Aujourd’hui, les Congolais de la diaspora se demandent si le Congo a réellement des alliés fiables. Bien que la Belgique ait exprimé son soutien, les Congolais restent sceptiques en raison des intérêts économiques et stratégiques en jeu. La déclaration de la Communauté de Développement de l’Afrique Australe (SADC) de retirer ses militaires de l’Est du Congo, à la demande du président rwandais, montre que le Congo doit envisager de se défendre seul.
Une réévaluation de la pertinence de l’adhésion du Congo à la SADC et plus particulièrement à celle de la Communauté d’Afrique de l’Est (CAE) s’avère donc indispensable et vitale pour la stabilité et la souveraineté de la RDC. Dans un monde où les alliances sont fragiles et où les intérêts priment souvent sur la solidarité, les autorités congolaises doivent impérativement renforcer l’armée pour assurer le respect et la sécurité dans la région, en tenant compte des neuf frontières à défendre.
Il est également essentiel d’investir massivement dans la recherche scientifique pour développer des moyens de dissuasion efficaces et assurer la protection durable du pays.
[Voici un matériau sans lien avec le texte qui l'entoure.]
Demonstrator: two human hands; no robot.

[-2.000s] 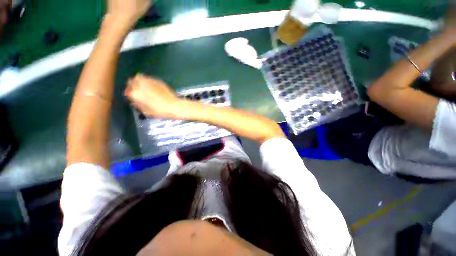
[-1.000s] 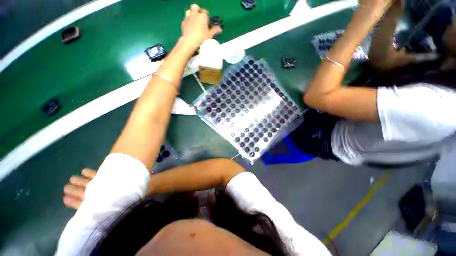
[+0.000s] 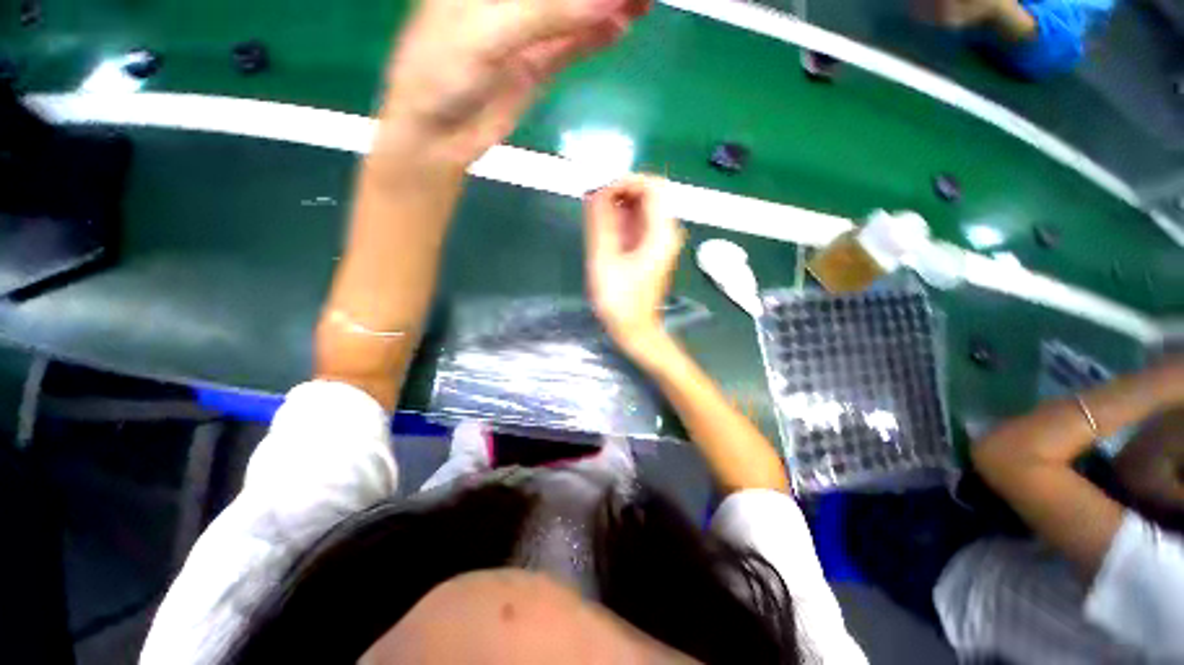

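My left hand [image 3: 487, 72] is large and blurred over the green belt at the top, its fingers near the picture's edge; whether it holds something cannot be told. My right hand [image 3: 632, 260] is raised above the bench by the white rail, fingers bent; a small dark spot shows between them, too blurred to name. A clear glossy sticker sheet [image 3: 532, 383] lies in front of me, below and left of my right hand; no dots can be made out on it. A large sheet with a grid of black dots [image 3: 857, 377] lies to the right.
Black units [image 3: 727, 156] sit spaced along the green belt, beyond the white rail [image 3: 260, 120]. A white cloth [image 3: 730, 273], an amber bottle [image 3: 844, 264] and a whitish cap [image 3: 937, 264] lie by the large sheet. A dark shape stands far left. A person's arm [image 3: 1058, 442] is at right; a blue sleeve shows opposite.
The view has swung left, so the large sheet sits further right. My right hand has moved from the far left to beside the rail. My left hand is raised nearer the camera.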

Pour le reste, le dialogue avec le M23/AFC, bien qu’il puisse sembler être une voie vers la paix, ne doit pas être abordé sans une compréhension approfondie des dynamiques complexes qui sous-tendent le conflit en République Démocratique du Congo.
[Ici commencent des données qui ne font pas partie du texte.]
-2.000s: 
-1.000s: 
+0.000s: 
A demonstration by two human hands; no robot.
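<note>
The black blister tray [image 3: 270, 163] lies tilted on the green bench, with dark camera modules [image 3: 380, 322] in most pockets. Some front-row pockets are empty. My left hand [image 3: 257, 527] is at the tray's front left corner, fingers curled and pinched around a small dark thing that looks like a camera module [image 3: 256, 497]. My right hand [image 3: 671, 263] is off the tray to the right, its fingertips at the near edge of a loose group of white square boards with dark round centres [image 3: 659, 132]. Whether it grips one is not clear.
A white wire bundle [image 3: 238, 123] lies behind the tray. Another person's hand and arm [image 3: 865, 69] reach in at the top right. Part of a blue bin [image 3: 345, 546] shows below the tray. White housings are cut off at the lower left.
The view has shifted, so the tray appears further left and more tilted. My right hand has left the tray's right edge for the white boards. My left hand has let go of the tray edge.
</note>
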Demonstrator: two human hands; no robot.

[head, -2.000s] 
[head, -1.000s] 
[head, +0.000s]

Les tragédies de l’Est ont laissé des cicatrices profondes, et tout processus de paix doit impérativement inclure la reconnaissance des souffrances endurées par la population. La RDC, par respect pour sa culture bantoue, doit faire le deuil et pleurer ses morts innocents pour enfin connaître une paix intérieure nécessaire au lancement du processus de reconstruction de la cohésion nationale.
Avec toutes ces guerres qui lui sont imposées à l’Est depuis maintenant trois décennies, les victimes congolaises équivalent à la somme des populations du Congo-Brazzaville, de la Guinée Equatoriale, de la République centrafricaine et du Gabon réunies, soit plus de 10 millions de morts. Pour que le dialogue soit véritablement constructif et mette fin une bonne fois pour toutes à cette souffrance, il est essentiel d’adopter une approche inclusive et méthodique, qui s’attaque aux causes profondes du conflit et assure la justice pour les victimes.
En outre, la RDC doit également repenser ses alliances internationales, en évaluant soigneusement ses partenariats régionaux et en renforçant ses capacités de défense nationale. Investir dans une armée robuste et dans la recherche scientifique pour développer des technologies de dissuasion peut offrir une sécurité durable et préserver la souveraineté du pays.
En fin de compte, la paix ne pourra être durable qu’à travers un engagement sincère et collectif de toutes les parties prenantes y compris et surtout de la société civile, tant au niveau national qu’international, pour construire un avenir où les intérêts de la population congolaise sont véritablement au cœur des préoccupations de tous.